In March 2015, the UN International Agency for Research on Cancer set off a scientific and regulatory row when it declared that glyphosate, the main ingredient in Roundup herbicide, is “probably carcinogenic to humans.” The EPA reached the opposite conclusion in late 2017, that glyphosate is “not likely to be carcinogenic to humans.” A paper appearing in a scientific journal on Monday said the IARC and EPA looked at different materials in reaching contradictory decisions.
An editorial in the journal, Environmental Sciences Europe, says the paper “provides new insights on why different conclusions…were reached.” The EPA and IARC “focused on two different but interlinked scenarios: 1, the exposure to (pure) glyphosate, which occurs via residues in food and feed and is therefore mainly relevant for the general public, and 2, occupational exposure, which is a multi-pathway exposure to the formulated glyphosate-based herbicide. Both scenarios are relevant.”
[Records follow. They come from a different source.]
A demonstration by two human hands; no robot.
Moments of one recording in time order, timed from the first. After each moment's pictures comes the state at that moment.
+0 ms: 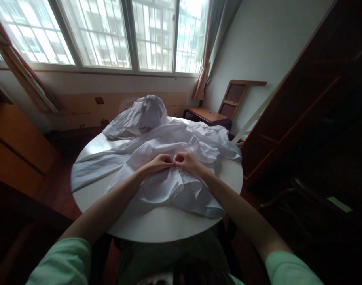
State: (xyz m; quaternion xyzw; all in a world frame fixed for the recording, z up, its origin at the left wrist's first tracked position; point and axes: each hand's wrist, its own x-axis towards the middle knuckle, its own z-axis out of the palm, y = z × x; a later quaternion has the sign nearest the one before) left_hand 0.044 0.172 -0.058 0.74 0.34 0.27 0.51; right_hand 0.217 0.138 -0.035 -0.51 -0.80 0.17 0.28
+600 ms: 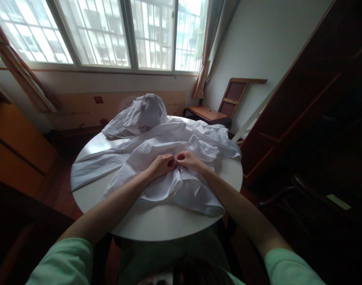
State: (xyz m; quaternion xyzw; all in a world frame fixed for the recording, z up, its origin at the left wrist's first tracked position) left_hand 0.052 0.162 -0.065 0.88 0.34 0.29 0.16; right_hand 0.225 0.148 -0.042 -0.52 -0.77 0.26 0.26
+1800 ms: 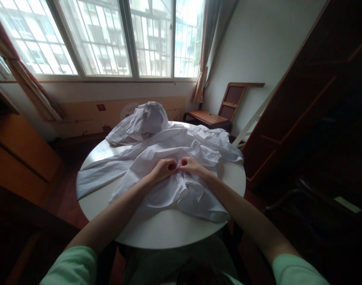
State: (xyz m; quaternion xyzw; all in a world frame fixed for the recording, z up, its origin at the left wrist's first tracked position) left_hand 0.049 0.163 -0.056 0.87 0.33 0.31 0.21; right_hand 0.224 0.149 -0.047 -0.55 -0.72 0.32 0.28
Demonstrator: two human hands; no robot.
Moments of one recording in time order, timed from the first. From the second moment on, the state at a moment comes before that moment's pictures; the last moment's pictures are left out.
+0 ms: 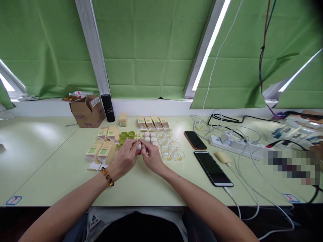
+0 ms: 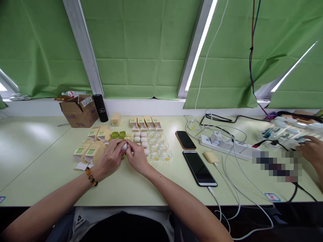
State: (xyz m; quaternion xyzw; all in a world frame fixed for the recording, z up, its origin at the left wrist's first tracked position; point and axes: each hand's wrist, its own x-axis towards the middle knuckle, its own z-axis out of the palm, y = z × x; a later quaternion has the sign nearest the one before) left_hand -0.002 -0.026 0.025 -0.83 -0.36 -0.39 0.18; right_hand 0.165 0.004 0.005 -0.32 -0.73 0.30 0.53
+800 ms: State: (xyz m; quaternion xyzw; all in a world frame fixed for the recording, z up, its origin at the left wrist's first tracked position) left_hand -0.025 0.004 0.032 -0.47 -0.31 -0.70 -0.44; right_hand 0.184 0.016 0.017 -0.32 -0.70 0.30 0.55
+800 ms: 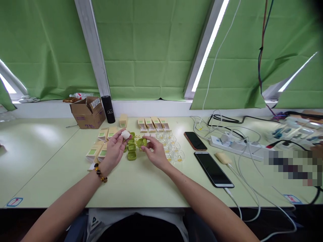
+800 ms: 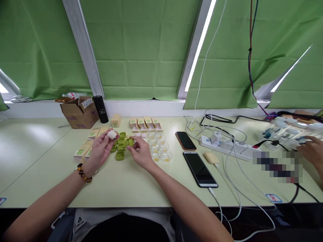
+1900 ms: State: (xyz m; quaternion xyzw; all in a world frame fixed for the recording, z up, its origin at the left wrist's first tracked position) left_hand 0.023 -0.002 0.042 -0.88 -0.40 -0.25 0.08; right_hand 0.227 0.023 0.042 -0.34 -0.57 0.30 0.69
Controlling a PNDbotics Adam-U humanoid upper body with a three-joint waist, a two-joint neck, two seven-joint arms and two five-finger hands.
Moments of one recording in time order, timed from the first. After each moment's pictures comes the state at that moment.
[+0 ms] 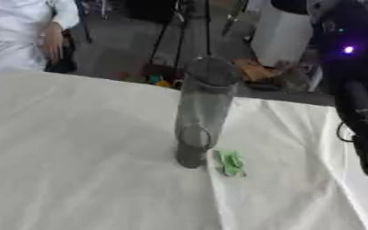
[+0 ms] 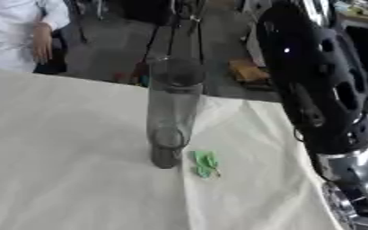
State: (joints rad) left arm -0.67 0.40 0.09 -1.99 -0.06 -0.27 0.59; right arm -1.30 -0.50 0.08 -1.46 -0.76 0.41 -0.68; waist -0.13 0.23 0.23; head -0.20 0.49
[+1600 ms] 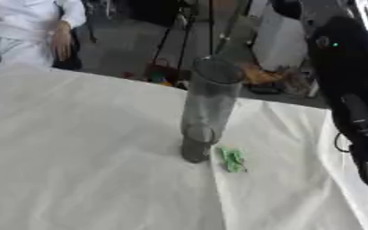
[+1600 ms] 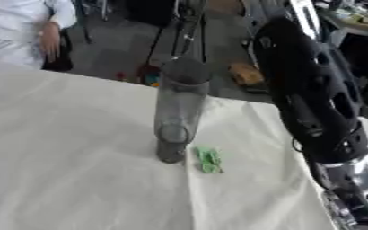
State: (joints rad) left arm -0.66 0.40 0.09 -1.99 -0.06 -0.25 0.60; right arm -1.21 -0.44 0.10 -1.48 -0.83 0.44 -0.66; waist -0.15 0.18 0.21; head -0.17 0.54
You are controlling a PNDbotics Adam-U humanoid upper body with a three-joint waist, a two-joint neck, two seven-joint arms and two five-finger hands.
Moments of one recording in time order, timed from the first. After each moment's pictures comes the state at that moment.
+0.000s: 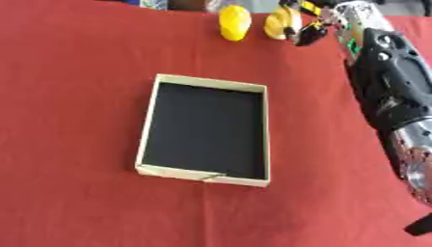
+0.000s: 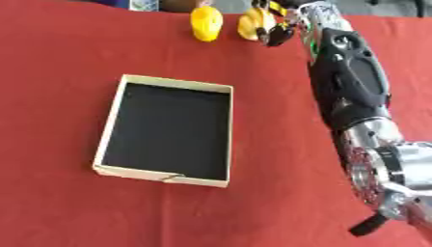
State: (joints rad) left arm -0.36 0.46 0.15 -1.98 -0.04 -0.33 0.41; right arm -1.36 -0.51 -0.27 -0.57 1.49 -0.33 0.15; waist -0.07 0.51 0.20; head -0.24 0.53
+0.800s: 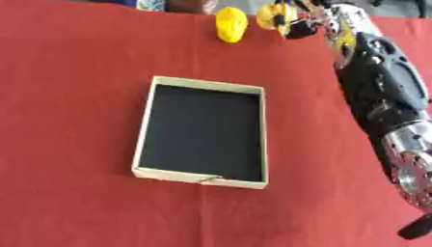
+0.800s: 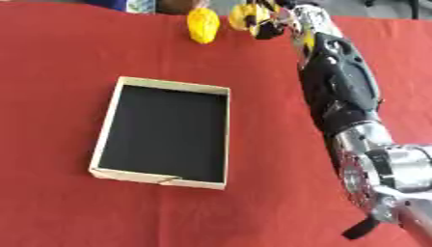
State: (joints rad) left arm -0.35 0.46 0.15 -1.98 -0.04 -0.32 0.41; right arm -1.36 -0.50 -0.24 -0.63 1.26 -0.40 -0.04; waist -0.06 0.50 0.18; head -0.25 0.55
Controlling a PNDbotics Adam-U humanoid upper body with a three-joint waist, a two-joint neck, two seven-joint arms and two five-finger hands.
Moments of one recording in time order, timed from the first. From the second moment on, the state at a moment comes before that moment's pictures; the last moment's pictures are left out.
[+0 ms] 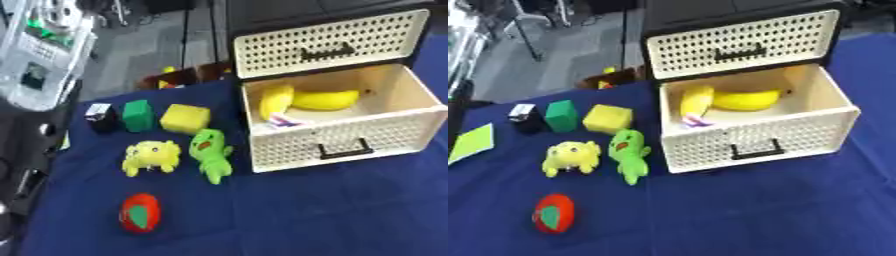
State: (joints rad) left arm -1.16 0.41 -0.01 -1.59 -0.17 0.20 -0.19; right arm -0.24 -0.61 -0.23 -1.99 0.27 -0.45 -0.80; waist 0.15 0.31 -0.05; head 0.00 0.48
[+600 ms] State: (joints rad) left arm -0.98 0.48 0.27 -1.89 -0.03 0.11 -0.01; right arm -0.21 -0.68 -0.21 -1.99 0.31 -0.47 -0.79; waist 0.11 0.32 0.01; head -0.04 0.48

The author of the paper, Charles Benbrook, a visiting professor at the University of Newcastle, said the IARC relied on published studies; gave weight to research on so-called formulated herbicides, which are the weedkillers in use; and considered dietary, occupational and high-exposure scenarios. By contrast, the EPA considered unpublished reviews that chemical companies submitted to regulators as well as peer-reviewed studies of glyphosate in its pure chemical form and focused on likely dietary exposure to the chemical by the general public. The IARC found far more studies with a carcinogenic link. In addition, the EPA and IARC cited different sets of genotoxicity assays; those cited by the IARC generally showed a cancer link while the EPA list did not.
“IARC’s evaluation relied heavily on studies capable of shedding light on the distribution of real-world exposures and genotoxicity risk in exposed human populations while EPA’s evaluation placed little or no weight on such evidence,” wrote Benbrook. The EPA is somewhat circumscribed by laws and policies to look at the risk to the public and environment from pesticides that are used according to label directions, he said. Research and risk assessments, as well as the debate over glyphosate “should be focused on studies relevant to the biological impacts triggered by exposures to widely used, formulated GBHs (glyphosate-based herbicides).” Some studies say the formulated herbicides are more toxic than glyphosate in its pure form.